- Problem to solve -
Could each entry below be printed again exactly as given?

** Data extract follows **

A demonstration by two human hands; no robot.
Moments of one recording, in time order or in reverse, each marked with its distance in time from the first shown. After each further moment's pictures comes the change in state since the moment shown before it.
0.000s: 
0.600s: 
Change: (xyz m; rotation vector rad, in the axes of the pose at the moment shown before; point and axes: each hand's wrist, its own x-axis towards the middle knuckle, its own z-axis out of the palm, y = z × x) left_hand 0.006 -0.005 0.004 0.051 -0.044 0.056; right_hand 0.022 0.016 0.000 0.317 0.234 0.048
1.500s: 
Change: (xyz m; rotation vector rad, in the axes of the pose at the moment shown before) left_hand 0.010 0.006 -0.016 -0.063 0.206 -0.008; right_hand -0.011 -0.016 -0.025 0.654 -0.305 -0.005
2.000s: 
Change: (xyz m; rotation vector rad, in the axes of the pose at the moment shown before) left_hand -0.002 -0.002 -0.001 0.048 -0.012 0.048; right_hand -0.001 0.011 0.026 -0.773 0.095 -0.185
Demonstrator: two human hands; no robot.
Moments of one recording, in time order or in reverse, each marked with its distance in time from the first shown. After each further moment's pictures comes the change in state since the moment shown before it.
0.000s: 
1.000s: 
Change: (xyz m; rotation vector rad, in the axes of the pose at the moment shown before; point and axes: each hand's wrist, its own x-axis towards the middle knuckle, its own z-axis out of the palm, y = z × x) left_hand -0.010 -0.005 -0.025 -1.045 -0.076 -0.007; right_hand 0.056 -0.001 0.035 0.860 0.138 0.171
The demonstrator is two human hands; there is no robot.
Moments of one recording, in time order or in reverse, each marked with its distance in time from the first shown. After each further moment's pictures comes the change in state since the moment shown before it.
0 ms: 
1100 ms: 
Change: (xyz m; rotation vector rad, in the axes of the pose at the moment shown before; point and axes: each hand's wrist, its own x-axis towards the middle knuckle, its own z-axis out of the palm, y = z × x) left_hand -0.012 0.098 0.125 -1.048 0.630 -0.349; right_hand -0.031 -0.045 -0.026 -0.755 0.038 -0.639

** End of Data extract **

- Answer to this problem -
A demonstration by two human hands; no robot.
Moments of one recording, in time order or in reverse, each marked with its distance in time from the first shown. After each further moment's pictures comes the change in state since the moment shown before it.
0.000s: 
0.600s: 
Change: (xyz m; rotation vector rad, in the axes of the pose at the moment shown before; point and axes: each hand's wrist, its own x-axis towards the middle knuckle, its own z-axis out of the palm, y = z × x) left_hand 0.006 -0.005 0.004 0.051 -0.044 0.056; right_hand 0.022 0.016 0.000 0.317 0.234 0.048
1.500s: 
Change: (xyz m; rotation vector rad, in the axes of the pose at the moment shown before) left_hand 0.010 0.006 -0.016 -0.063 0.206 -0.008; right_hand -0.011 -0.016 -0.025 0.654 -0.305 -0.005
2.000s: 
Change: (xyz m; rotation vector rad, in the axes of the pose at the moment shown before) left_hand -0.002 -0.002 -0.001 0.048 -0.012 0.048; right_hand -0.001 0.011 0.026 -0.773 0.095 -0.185
Demonstrator: two human hands; no robot.
Moments of one recording, in time order or in reverse, each marked with its distance in time from the first shown. After each further moment's pictures comes the change in state since the moment shown before it.
0.000s: 
1.000s: 
Change: (xyz m; rotation vector rad, in the axes of the pose at the moment shown before; point and axes: each hand's wrist, its own x-axis towards the middle knuckle, its own z-axis out of the palm, y = z × x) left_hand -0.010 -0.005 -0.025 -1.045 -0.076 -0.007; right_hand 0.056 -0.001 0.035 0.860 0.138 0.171
The demonstrator is two human hands; there is no robot.
Moments of one recording, in time order or in reverse, each marked with its distance in time from the first shown. After each further moment's pictures comes the change in state since the moment shown before it.
0 ms: 
1100 ms: 
Change: (xyz m; rotation vector rad, in the axes of the pose at the moment shown before; point and axes: each hand's wrist, its own x-axis towards the middle knuckle, its own z-axis out of the palm, y = z × x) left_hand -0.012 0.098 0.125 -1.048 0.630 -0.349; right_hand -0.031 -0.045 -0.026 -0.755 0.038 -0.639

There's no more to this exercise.